* _TASK DIRECTIONS_
Please restate the data that follows word for word, with the pictures left out.

(Stored dataset items)
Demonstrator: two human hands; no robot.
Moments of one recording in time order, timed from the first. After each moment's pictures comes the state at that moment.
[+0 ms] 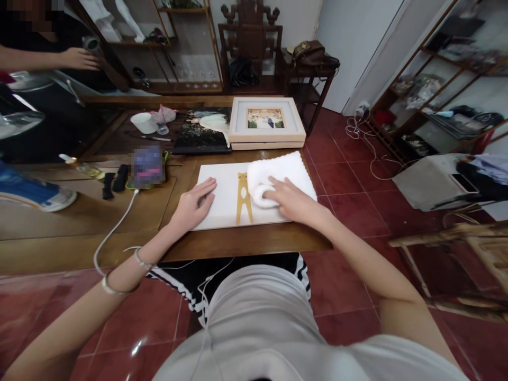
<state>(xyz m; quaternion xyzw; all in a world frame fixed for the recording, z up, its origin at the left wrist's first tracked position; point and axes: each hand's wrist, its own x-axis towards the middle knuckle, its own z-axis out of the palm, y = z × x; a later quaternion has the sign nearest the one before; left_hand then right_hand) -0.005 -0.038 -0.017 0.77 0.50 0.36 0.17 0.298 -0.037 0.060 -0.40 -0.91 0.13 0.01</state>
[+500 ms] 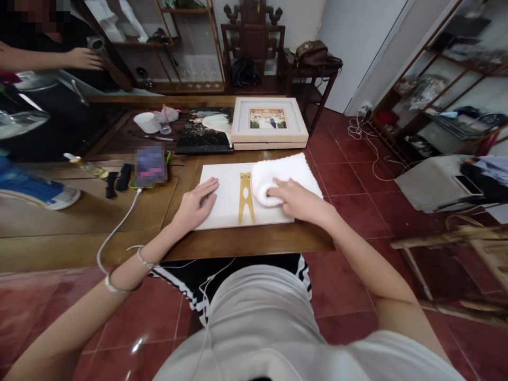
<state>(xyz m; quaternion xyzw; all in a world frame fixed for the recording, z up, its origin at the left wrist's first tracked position) -0.005 -0.038 -0.016 0.77 0.51 0.35 0.17 0.297 -0.040 0.075 -0.42 -0.90 0.11 -0.02</state>
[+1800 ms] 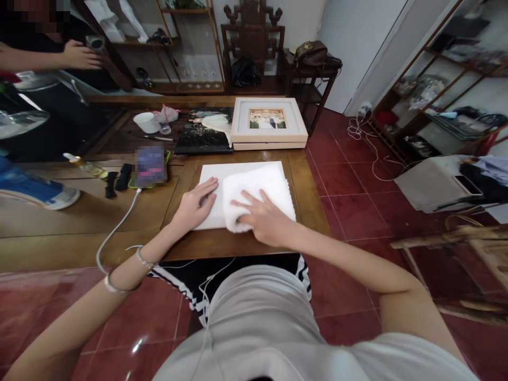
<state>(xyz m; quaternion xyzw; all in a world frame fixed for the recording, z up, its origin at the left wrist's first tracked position) -0.005 -0.037 -0.017 0.77 0.50 0.35 0.16 0.247 -0.070 0.044 -0.28 -0.95 0.12 0.04</state>
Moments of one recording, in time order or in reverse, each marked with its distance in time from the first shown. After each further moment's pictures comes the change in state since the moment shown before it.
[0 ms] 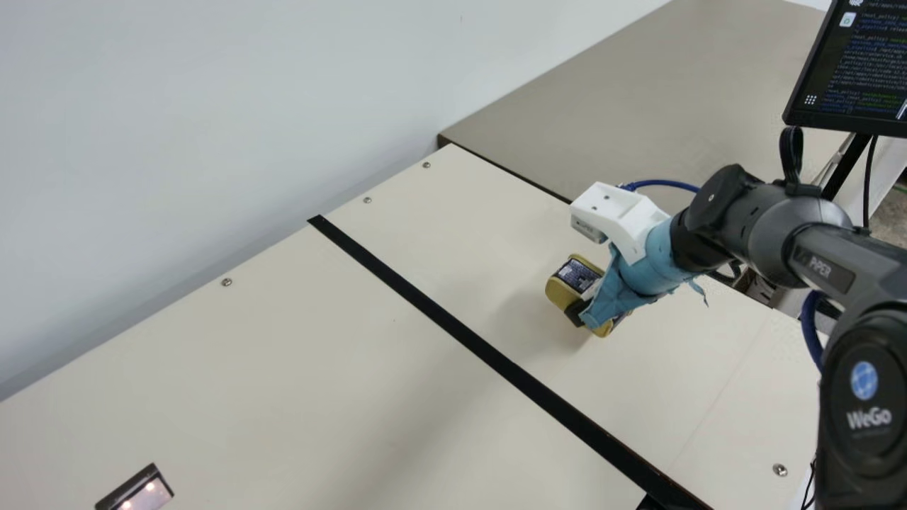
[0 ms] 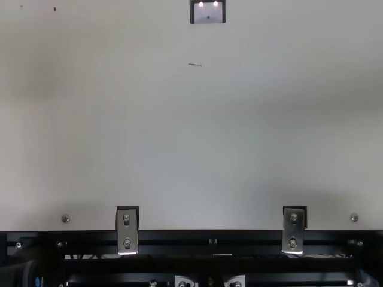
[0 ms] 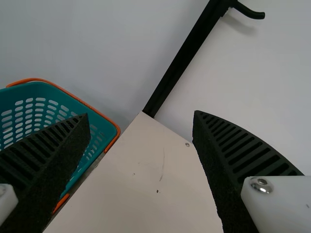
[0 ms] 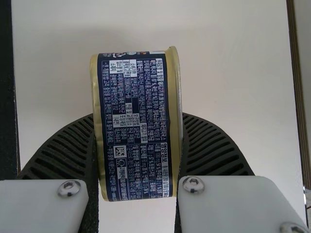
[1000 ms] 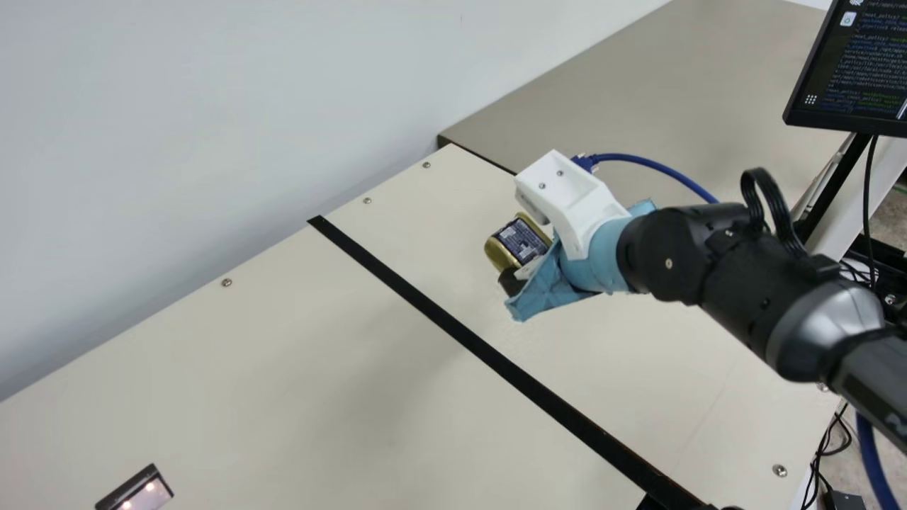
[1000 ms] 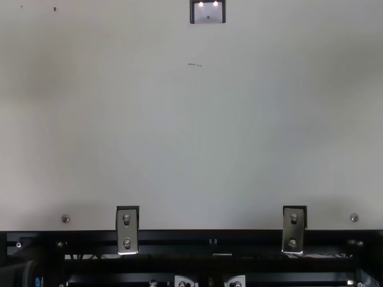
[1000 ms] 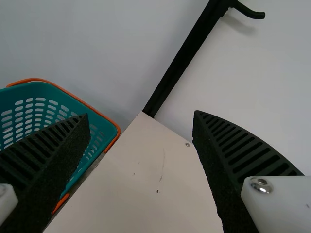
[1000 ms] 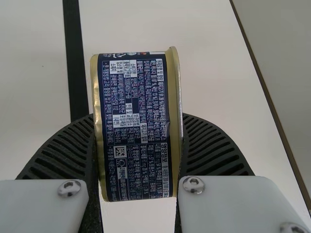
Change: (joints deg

* _YOUR SOLUTION_
Demonstrator: two human hands; no robot.
Moments of one recording in time order, timed from the first. After each moment's pictures comes the state at that moment.
[+0 ms] 
<state>(xyz m; quaternion xyzw; all in a world frame fixed for the recording, z up, its origin at the left wrist's first tracked position; point and axes: each hand's wrist, its own x-axis towards the middle knuckle, its own z-axis out of the palm, y = z × x; a later quaternion has the sign nearest the one before; left_hand then right_hand) -0.005 -0.038 -0.017 0.77 0.50 0.36 0.17 0.298 -0.037 0.060 -0.40 -0.91 0.13 0.01</state>
[+500 ms] 
<state>(xyz m; quaternion xyzw; all in a world frame fixed for the recording, z up, its origin at the left wrist's first tracked position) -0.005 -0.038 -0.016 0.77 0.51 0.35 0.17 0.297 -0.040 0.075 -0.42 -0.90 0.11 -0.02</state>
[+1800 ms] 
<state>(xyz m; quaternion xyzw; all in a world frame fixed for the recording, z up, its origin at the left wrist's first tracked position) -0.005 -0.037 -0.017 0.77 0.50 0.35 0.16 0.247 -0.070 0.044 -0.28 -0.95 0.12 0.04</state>
Moments of one recording, in time order or in reverse, each marked with its distance in time from the first shown. After each further moment's pictures comes the change in state since the moment shown before it.
[0 ms] 
[0 ms] 
[0 ms] 
[0 ms] 
[1000 ms] 
[1000 ms] 
[1000 ms] 
[1000 ms] 
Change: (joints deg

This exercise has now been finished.